=== ASSIGNED TASK ===
Without its pictures, the listing below is to be transcribed exactly.

[[ EXERCISE DATA open ]]

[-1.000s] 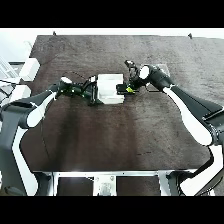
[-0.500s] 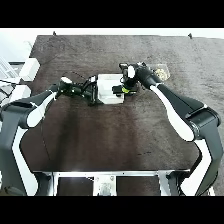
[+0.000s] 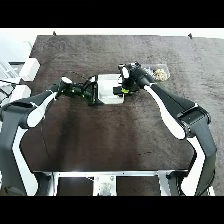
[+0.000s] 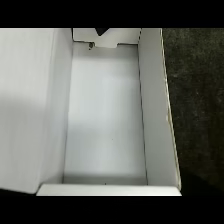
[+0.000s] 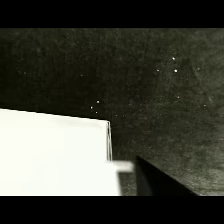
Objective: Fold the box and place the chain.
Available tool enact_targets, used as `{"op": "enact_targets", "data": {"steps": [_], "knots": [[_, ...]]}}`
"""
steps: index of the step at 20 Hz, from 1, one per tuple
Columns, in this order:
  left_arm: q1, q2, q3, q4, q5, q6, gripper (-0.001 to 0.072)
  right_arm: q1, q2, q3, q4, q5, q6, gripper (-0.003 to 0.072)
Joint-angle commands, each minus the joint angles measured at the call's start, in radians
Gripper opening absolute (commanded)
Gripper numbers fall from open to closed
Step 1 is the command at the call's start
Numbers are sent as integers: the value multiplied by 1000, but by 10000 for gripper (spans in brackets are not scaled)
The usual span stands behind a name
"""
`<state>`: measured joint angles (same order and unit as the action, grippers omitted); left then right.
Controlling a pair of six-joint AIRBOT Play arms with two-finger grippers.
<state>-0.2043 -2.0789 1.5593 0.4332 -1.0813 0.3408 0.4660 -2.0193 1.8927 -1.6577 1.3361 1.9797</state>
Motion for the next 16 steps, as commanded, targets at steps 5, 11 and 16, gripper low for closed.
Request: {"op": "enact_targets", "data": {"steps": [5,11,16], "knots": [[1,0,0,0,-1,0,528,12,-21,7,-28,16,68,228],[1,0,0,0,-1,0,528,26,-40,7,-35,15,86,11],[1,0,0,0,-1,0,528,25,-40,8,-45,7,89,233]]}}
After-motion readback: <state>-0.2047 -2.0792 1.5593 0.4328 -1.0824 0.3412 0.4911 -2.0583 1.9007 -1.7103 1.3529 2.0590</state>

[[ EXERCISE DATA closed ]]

=== RESULT BELOW ===
[-1.000s] 
[-0.500s] 
[+0.000s] 
[+0.000s] 
[+0.000s] 
Objective: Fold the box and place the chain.
Available tool enact_targets, used as `{"op": "enact_targets", "data": {"steps": [_], "knots": [[_, ...]]}}`
"""
steps: index of the step at 20 Hz, from 1, one per tuple
Columns, in this order:
  left_arm: q1, q2, q3, q4, q5, q6, gripper (-0.001 to 0.072)
  right_arm: q1, q2, q3, q4, q5, q6, gripper (-0.003 to 0.072)
Joint-angle commands, each minus the joint angles measured at the call's start, in radians
Gripper opening absolute (commanded)
Gripper numbers fall from open to closed
Step 1 is the command at the call's start
Numbers are sent as integers: the value multiplied by 1000, but by 10000 for gripper (spans in brackets are not scaled)
The usual span stands behind a name
"""
`<state>`: measured joint angles (same order and unit as the action, grippers omitted); left then right.
Controlling a pair of six-joint AIRBOT Play arms with two-finger grippers.
<state>-0.2043 -2.0789 1.5593 0.4332 -1.0813 0.3408 0.4660 -2.0193 1.8927 -1.6577 1.3361 1.9797</state>
Motion for the next 16 steps, as commanded, targets at steps 5, 11 and 16, gripper low for closed.
Request: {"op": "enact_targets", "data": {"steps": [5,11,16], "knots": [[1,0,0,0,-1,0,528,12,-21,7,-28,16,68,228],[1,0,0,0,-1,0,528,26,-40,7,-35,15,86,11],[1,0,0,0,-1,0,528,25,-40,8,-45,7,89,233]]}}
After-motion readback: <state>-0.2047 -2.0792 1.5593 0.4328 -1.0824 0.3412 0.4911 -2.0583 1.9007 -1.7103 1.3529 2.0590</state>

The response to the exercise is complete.